Cam and I visit Eugene and his mom, Marjeanne. Eugene is also visually impaired, and a mini-superhero. Marjeanne chats to me about mainstream schooling and magnifiers and the strange magnificence that comes with disability. She puts wind in my sails.

Saturday

I get to go to a birthday breakfast and a ladies’ retreat while Murray makes tepees and totem poles in the garden with Chief Running Bear (Cam) and his sidekick White Eagle (Scott). God shows his glory in the loving sacrifice of a husband who might quite love to be out on his mountain bike but who gladly loves instead his little tribe of pretend-pretend Indians.

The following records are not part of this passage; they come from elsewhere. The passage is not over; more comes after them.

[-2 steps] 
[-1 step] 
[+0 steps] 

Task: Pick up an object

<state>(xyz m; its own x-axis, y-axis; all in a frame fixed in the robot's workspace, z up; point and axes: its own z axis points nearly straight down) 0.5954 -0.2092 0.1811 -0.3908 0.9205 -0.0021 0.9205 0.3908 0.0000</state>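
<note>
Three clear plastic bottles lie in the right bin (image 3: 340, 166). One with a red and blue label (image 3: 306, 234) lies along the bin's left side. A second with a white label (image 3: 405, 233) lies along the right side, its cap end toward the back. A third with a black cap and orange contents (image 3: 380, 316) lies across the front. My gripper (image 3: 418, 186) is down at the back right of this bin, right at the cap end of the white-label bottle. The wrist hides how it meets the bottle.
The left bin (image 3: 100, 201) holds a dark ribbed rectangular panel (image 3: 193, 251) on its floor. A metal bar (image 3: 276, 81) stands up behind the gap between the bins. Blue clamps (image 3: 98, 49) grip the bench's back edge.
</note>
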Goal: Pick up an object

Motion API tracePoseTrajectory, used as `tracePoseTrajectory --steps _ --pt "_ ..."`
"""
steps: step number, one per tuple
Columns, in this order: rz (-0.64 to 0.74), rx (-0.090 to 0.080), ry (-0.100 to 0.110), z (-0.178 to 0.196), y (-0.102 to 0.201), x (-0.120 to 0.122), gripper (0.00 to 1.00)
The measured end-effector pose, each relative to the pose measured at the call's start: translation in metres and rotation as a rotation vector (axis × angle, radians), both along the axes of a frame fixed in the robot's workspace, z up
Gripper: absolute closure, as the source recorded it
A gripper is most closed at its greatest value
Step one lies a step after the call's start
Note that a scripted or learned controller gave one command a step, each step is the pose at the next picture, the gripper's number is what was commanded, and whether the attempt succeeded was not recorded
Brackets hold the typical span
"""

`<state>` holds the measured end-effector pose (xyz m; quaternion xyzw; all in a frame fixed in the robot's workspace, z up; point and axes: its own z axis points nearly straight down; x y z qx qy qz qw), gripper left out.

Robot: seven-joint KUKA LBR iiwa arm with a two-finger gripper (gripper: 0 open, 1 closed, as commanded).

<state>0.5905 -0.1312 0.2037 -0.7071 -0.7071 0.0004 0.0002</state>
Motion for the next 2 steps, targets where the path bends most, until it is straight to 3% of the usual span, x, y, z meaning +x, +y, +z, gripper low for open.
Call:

Tonight I’m thinking, I love that we can celebrate God in these glimpses of his goodness. But in a way it’s even more thrilling for me to think that maybe tonight somewhere over a dark ocean a storm will rage. No one but God will know or see. And he will take his glory. Maybe tonight somewhere in a dark sleeping house a tired desperate patient tender mom or dad will get up to hold a baby. No one but God will know or see. And he will take his glory.


‘God is the only being in all of existence who can be said to possess inherent glory. We don’t give it to Him; it is His by virtue of who He is. If no one ever gave God any praise, He would still be the glorious God that He is, because He was glorious before any beings were created to worship Him… His glory is His being – simply the sum of what He is, regardless of what we do or do not do in recognition of it.’ – John MacArthur

‘God’s glory is the visible splendour or moral beauty of God’s manifold perfections. The “glory” of God is the exhibition of His inherent excellence; it is the external manifestation of His internal majesty. To “glorify God” is to declare, draw attention to, or publicly announce and advertise His glory… Glory is the beauty of God unveiled! Glory is the resplendent radiance of His power and His personality. Glory is all of God that makes God, God, and shows Him to be worthy of our praise and our boasting and our trust and our hope and our confidence and our joy! Glory is the external elegance of the internal excellencies of God. Glory is what you see and experience and feel when God goes public with His beauty!’ – Sam Storms 




















 (You just never know when you're going to need a good pumpkin outfit.)